Was macht NOZ medizinisch-technische Fachhandelsgesellschaft mbH?

NOZ medizinisch-technische Fachhandelsgesellschaft mbH ist ein Unternehmen aus der Medizintechnikbranche mit Sitz in Ludwigsburg. Das Unternehmen entwickelt, produziert oder vertreibt medizinische Geräte, Instrumente oder Systeme für den Einsatz in Gesundheitseinrichtungen.

Wo ist NOZ medizinisch-technische Fachhandelsgesellschaft mbH ansässig?

NOZ medizinisch-technische Fachhandelsgesellschaft mbH hat seinen Sitz in Ludwigsburg. Detaillierte Informationen finden Sie auf der Unternehmenswebsite.

In welchem Bereich der Medizintechnik ist NOZ medizinisch-technische Fachhandelsgesellschaft mbH tätig?

NOZ medizinisch-technische Fachhandelsgesellschaft mbH ist in der Medizintechnikbranche tätig und bietet Lösungen für medizinische Einrichtungen, Kliniken und Praxen an. Die genauen Tätigkeitsschwerpunkte können Sie der Unternehmenswebsite entnehmen.

Profil unvollständig

Über Medizintechnik

Medizintechnikunternehmen entwickeln, produzieren und vertreiben Medizinprodukte im Sinne der EU-Medizinprodukteverordnung MDR 2017/745 – von In-vitro-Diagnostika und bildgebenden Systemen über Implantate und chirurgische Instrumente bis zu medizinischer Software (SaMD). Deutschland ist mit einem Jahresumsatz von ca. 36 Milliarden Euro und über 1.400 Unternehmen der drittgrößte Medizintechnikmarkt weltweit (SPECTARIS 2023). Mehr als 150.000 Menschen sind in der deutschen Medizintechnikbranche beschäftigt; rund zwei Drittel aller Produkte gehen in den Export. Bedeutende Cluster befinden sich in Bayern (München, Erlangen), Baden-Württemberg (Stuttgart, Tuttlingen) und Nordrhein-Westfalen. Tuttlingen gilt weltweit als Zentrum für chirurgische Instrumente. Hersteller, Händler und Zulieferer aus der gesamten deutschen Medizintechnikbranche sind hier mit CE-Kennzeichen, Risikoklasse und vollständigen Kontaktdaten für Einkäufer, Krankenhäuser, Praxen und Pflegeeinrichtungen erfasst.

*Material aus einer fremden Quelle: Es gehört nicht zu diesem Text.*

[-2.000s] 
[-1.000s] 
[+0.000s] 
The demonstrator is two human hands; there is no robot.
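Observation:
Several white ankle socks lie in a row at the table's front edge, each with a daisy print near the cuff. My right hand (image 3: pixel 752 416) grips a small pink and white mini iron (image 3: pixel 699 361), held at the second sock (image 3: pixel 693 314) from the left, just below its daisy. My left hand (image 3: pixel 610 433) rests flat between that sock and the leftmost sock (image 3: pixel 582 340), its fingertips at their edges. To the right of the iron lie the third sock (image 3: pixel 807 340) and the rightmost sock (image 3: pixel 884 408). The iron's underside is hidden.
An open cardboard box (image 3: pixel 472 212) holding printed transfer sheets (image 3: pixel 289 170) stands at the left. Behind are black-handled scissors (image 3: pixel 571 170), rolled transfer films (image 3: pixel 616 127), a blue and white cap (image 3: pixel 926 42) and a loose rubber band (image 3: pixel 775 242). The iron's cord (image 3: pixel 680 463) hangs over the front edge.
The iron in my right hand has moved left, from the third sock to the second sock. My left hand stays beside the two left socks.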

Deutschland als Medizintechnik-Leitmarkt

Die deutsche Medizintechnikbranche gehört zu den stärksten der Welt. Mit einem Jahresumsatz von rund 36 Milliarden Euro und über 1.400 Unternehmen ist Deutschland nach den USA und China der drittgrößte Medizintechnikmarkt weltweit (SPECTARIS 2023). Mehr als 150.000 Menschen sind in der Branche beschäftigt. Deutsche Unternehmen sind führend in Bereichen wie Bildgebung, Kardiologie, Orthopädie, In-vitro-Diagnostik, Dentalmedizin und medizinischer Software. Bedeutende Standorte sind Bayern (München, Erlangen), Baden-Württemberg (Stuttgart, Tuttlingen), Nordrhein-Westfalen sowie das Rhein-Main-Gebiet. Tuttlingen gilt als weltweites Zentrum für chirurgische Instrumente.

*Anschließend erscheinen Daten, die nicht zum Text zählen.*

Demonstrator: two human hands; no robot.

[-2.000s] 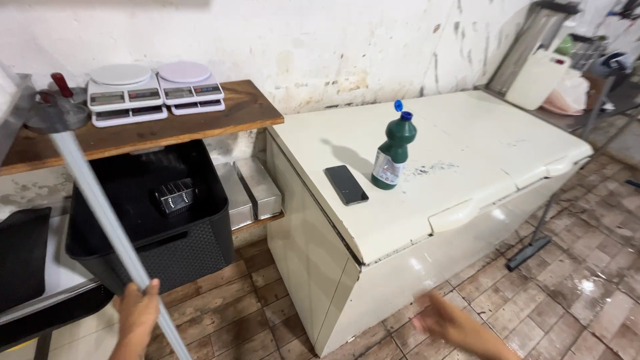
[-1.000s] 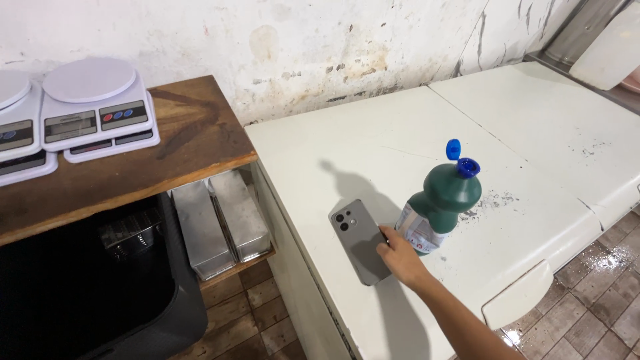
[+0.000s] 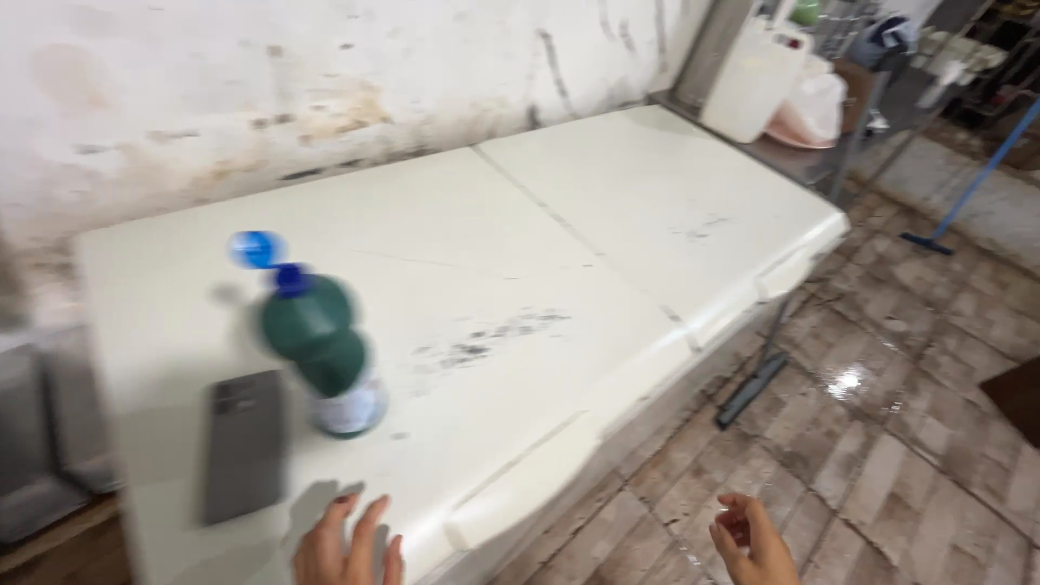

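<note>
My left hand point(image 3: 348, 543) is over the front left part of the white chest freezer lid point(image 3: 561, 325), fingers apart and holding nothing. Just beyond it stands a green plastic bottle point(image 3: 313, 325) with a pale label and a flipped-up blue cap. A grey smartphone point(image 3: 244, 447) lies to the left of the bottle, camera side up, not touched by either hand. My right hand point(image 3: 754, 540) hangs in the air over the tiled floor, fingers loosely curled and with nothing in them.
Metal pans point(image 3: 53, 422) are at the left edge. Beyond the freezer's far end are a white plastic jug point(image 3: 756, 81) and a plastic bag point(image 3: 815, 106). A dark floor squeegee point(image 3: 751, 392) and a blue-handled one point(image 3: 926, 242) rest on the wet tiles.
A hand was on the phone a second ago; now both hands are off it. The phone lies camera side up, as a second ago. The view has swung right.
</note>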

MDR-Zulassung und CE-Kennzeichen für Medizinprodukte

Medizinprodukte, die in Deutschland und der EU in Verkehr gebracht werden, müssen die Anforderungen der EU-Medizinprodukteverordnung MDR 2017/745 erfüllen und das CE-Kennzeichen tragen. Je nach Risikoklasse (I, IIa, IIb oder III) ist eine Konformitätsbewertung durch eine benannte Stelle (Notified Body) erforderlich. In-vitro-Diagnostika (IVD) unterliegen zusätzlich der IVDR 2017/746. Die Marktüberwachung in Deutschland obliegt dem Bundesinstitut für Arzneimittel und Medizinprodukte (BfArM). Hersteller müssen zudem ein Qualitätsmanagementsystem nach ISO 13485 vorhalten und in der EUDAMED-Datenbank registriert sein.

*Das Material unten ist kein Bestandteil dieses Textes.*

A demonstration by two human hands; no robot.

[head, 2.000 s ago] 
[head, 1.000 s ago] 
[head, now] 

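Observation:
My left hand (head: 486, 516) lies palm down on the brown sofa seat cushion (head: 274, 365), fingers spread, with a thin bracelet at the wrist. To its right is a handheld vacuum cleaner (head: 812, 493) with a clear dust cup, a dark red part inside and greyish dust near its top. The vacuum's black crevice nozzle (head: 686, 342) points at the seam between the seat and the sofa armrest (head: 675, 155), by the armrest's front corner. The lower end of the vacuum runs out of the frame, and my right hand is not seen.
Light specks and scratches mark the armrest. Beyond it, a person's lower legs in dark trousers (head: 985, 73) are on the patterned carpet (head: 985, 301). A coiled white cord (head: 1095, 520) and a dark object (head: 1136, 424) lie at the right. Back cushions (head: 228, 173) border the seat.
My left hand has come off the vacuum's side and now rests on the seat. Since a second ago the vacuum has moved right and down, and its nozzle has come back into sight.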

Medizintechnikunternehmen gezielt finden

Sanoliste erfasst Hersteller, Händler und Zulieferer aus der gesamten deutschen Medizintechnikbranche. Einkäufer, Krankenhäuser, Praxen und Pflegeeinrichtungen können gezielt suchen: Welche Unternehmen bieten CE-zertifizierte Produkte in einer bestimmten Kategorie an? Wo ist der nächste Medizintechnikpartner in meiner Region? Alle Einträge enthalten Adresse, Telefonnummer, Website und Ansprechpartner.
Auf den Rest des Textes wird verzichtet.